_Exercise:_ Return each line of the listing exactly, though without its images.

_Data excerpt:_
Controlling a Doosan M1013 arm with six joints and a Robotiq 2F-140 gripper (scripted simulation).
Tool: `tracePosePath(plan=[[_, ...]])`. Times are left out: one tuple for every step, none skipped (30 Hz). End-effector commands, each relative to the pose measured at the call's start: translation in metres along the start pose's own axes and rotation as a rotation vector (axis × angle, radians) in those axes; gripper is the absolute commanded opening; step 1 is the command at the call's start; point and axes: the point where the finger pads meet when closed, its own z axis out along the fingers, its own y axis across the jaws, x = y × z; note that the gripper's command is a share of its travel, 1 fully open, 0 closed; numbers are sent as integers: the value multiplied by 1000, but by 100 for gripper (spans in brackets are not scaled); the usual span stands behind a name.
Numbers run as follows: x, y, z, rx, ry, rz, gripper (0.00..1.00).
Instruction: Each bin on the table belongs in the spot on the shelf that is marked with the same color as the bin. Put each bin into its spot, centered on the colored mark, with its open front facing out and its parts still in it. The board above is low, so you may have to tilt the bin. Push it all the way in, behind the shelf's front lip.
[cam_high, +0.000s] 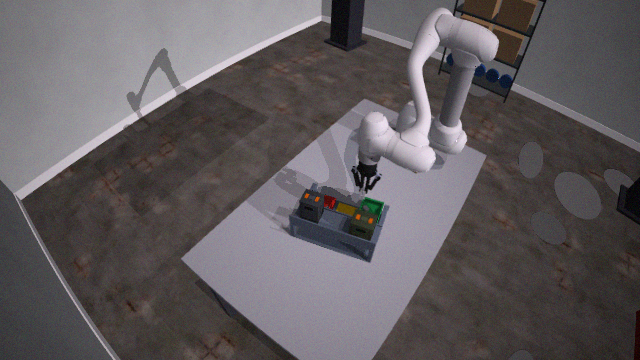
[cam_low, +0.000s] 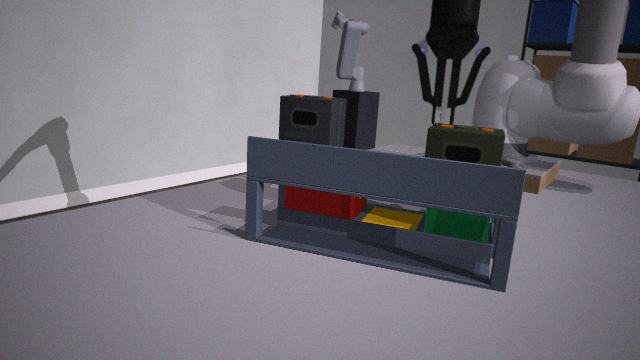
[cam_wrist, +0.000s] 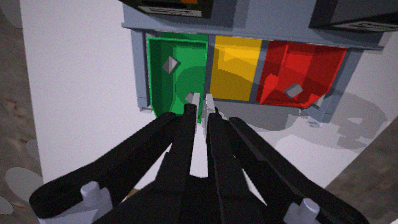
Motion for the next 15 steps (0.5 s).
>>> tracePosePath(plan=[[0, 0, -2, 0, 0, 0, 15], [0, 0, -2, 0, 0, 0, 15], [0, 0, -2, 0, 0, 0, 15], [0, 0, -2, 0, 0, 0, 15], [0, 0, -3, 0, 0, 0, 15], [0, 0, -3, 0, 0, 0, 15], [0, 0, -3, 0, 0, 0, 15], [0, 0, -3, 0, 0, 0, 15], [0, 0, -3, 0, 0, 0, 15], [0, 0, -3, 0, 0, 0, 15], [0, 0, -3, 0, 0, 0, 15], [0, 0, -3, 0, 0, 0, 15], [0, 0, -3, 0, 0, 0, 15], [0, 0, -3, 0, 0, 0, 15], [0, 0, -3, 0, 0, 0, 15]])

_Output of the task:_
Controlling a Doosan M1013 arm with six joints and a Robotiq 2F-140 gripper (scripted simulation).
Tool: `tracePosePath(plan=[[_, ...]])`. Times are left out: one tuple for every step, none skipped (30 Hz). End-effector commands, each relative to the pose measured at the call's start: translation in metres along the start pose's own axes and rotation as a rotation vector (axis × angle, radians) in those axes; gripper is the absolute commanded opening; step 1 is the command at the call's start; point and axes: the point where the finger pads meet when closed, its own z axis out along the fingers, its own y axis across the jaws, x = y × z; note that the gripper's command is a share of its travel, 1 fully open, 0 closed; numbers are sent as integers: the value multiplied by 1000, but by 100 for gripper (spans in brackets are not scaled); the usual span stands behind a name.
Numbers run as follows: x, y, z, rx, ry, rz, gripper (0.00..1.00).
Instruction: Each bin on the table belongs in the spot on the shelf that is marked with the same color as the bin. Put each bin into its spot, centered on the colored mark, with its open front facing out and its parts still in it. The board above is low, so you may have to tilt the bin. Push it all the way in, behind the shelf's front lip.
[cam_high, +0.000s] 
[cam_low, +0.000s] 
[cam_wrist, +0.000s] 
Motion for the next 15 steps (0.5 s).
>>> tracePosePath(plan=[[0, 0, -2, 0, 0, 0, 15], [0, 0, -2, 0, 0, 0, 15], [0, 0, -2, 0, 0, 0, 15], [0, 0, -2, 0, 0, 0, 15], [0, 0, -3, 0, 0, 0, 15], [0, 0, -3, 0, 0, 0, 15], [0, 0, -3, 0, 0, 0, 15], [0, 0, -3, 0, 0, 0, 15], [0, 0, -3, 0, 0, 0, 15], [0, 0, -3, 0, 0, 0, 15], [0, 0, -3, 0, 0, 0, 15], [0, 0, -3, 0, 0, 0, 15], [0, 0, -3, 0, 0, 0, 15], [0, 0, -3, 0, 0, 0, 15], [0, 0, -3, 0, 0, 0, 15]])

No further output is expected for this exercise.